I have added an implementation of the Single Shot Detector Object detection system to my CognitoZoo project.
Please see the following link for details (it's a GitHub project):
CognitoZoo Wiki link
It can recognise the 20 Pascal object categories. It's really quite fun.
I've also got an implementation of Yolo as well in that project. (The Tiny Yolo v2 version)
From playing with both of them, in my experience the SSD VGG 300 detector seems to have better recognition performance than the tiny Yolo version.There are other versions of Yolo which I hope to implement later.
I hope this is of interest.
Thank you for these insights and showing the power of Mathematica.
I have successfully run the YOLO version of your Mathematica implementation and keen to try out the SSD implementation. However, it seems that the SSDVGG300.wlnet or possibly the .hdf is missing on the file repository (as linked in your GitHub post).
Do you have this trained network file available?
Yes, you are right the weight file is currently missing. I had hoped to submit the neural network model and code to the Wolfram Neural Network Repository. However, the actual numerical weight values come from another developer's TensorFlow implementation. Unfortunately that developer hasn't attached clear licensing conditions to the project. I had written to the developer asking for express permission to use those weight values (with proper credit of course), but I haven't heard back. So reluctantly I felt obliged to refrain from distributing the neural network file which contains those weights.
Sorry about this.
Meanwhile options seem to be to either:
Actually train against a dataset. The easy part is downloading a suitable dataset. Slightly more work would be to implement the target decoder, ie the logic that maps the target bounding boxes back into the desired neural net outputs. Additionally I have heard that hard negative mining may be needed to train this net, but I am a bit vague on the details.
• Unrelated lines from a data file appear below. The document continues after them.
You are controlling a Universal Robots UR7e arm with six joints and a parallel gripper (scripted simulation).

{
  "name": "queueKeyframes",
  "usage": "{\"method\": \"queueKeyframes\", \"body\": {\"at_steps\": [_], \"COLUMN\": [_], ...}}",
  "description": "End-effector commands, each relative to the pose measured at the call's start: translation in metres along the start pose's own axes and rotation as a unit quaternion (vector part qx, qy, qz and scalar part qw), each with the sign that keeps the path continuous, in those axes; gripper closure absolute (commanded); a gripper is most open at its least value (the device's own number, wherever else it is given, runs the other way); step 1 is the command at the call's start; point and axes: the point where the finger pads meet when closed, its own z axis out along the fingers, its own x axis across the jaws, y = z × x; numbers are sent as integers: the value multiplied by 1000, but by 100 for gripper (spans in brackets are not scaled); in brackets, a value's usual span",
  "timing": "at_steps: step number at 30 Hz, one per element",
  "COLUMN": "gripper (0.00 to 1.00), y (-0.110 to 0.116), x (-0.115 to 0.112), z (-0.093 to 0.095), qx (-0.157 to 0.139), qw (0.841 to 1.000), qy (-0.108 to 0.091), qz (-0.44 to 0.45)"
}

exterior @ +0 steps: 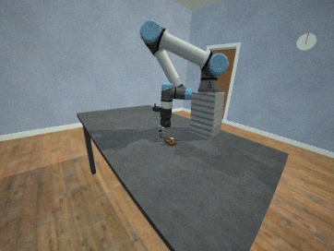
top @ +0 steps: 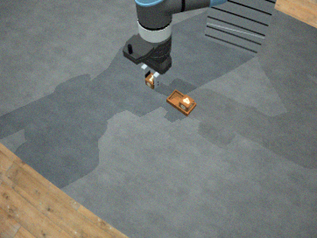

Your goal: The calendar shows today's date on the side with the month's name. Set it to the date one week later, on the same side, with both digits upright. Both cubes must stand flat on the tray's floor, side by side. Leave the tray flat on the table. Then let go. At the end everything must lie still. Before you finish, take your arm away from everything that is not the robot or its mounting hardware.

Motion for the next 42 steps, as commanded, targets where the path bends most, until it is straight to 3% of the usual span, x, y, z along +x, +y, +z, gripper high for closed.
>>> {"method": "queueKeyframes", "body": {"at_steps": [1,28,29,34,38,42], "gripper": [43,43,37,31,19,19], "y": [0,0,0,0,0,0], "x": [0,0,0,0,0,0], "z": [0,0,0,0,0,0], "qx": [0,0,0,0,0,0], "qw": [1000,1000,1000,1000,1000,1000], "qy": [0,0,0,0,0,0], "qz": [0,0,0,0,0,0]}}
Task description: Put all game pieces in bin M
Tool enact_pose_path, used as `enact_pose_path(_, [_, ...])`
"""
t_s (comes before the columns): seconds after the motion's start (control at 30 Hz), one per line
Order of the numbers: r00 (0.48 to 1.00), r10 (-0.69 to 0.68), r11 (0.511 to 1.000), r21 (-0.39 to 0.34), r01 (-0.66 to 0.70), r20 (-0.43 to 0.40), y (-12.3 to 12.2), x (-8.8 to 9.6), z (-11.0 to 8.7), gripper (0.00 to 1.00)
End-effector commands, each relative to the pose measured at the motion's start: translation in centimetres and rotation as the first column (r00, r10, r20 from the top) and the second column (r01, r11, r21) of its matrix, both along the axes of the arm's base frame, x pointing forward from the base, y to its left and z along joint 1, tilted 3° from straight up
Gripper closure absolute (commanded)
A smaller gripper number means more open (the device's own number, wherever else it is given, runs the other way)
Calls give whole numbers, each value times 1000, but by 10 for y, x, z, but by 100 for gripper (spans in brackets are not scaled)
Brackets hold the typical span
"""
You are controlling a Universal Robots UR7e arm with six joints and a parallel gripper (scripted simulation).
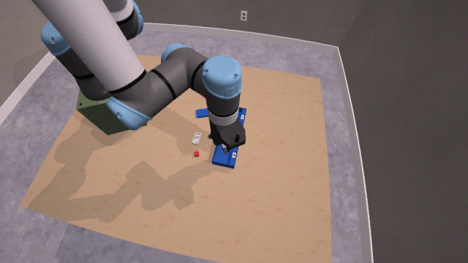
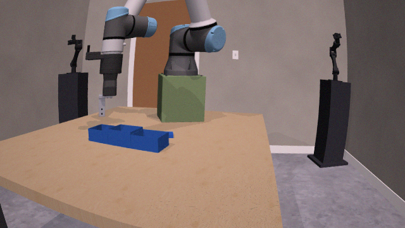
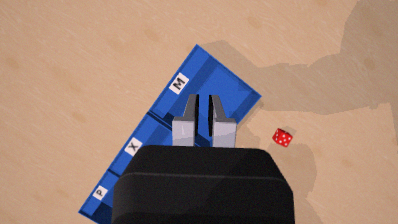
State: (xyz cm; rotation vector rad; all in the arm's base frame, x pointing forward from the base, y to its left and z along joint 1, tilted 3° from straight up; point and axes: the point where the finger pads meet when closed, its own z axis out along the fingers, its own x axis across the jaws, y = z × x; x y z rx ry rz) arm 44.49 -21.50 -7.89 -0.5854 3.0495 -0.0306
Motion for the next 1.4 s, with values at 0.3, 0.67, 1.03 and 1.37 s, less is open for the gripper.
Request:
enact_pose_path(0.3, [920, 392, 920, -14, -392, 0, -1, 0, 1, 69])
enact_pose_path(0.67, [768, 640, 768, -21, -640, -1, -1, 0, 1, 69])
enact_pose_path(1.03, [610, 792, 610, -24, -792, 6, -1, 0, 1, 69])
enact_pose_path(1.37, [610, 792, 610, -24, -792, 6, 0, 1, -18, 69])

Use someone else's weights that has a liberal license attached. There is a CAFFE implementation:
which could be used and has a liberal license. I haven't much experience with CAFFE so I haven't gone down that route. Basically what is required is the ability to dig the weights out of the CAFFE file and save them into a format that Mathematica can read. I have found that JSON works well for fairly small files, but HDF works better for larger neural nets, hence I generally prefer HDF.
In either case the ModelConverters/SSDConverter.m file is helpful as that builds the network structure. It just needs the numerical weights from an HDF file.
Sorry there's not an easier fix. I'll have a look at going down option 2), but I am quite busy at the moment, so it may not be for a few weeks.
I have good news. I have got another SSD Tensorflow implementation trained up and converted the weights into Mathematica.
There was just a couple of minor changes required.
Please feel free to go ahead and use.
You should repull or zip the github repository and off you go.
I am trialling something new, using the cloud to store the neural network, so there is no need to download neural net files, it should happen automatically, and be cached on your system (although it does require an internet connection). It may take a little while first go, as it's a 105MB file (for SSD).
Please do let me know if this works well, if so I shall roll it out to the other nets.
Many thanks for this help - especially for beginners like me.
I will give it a go soonest and let you know about my experience.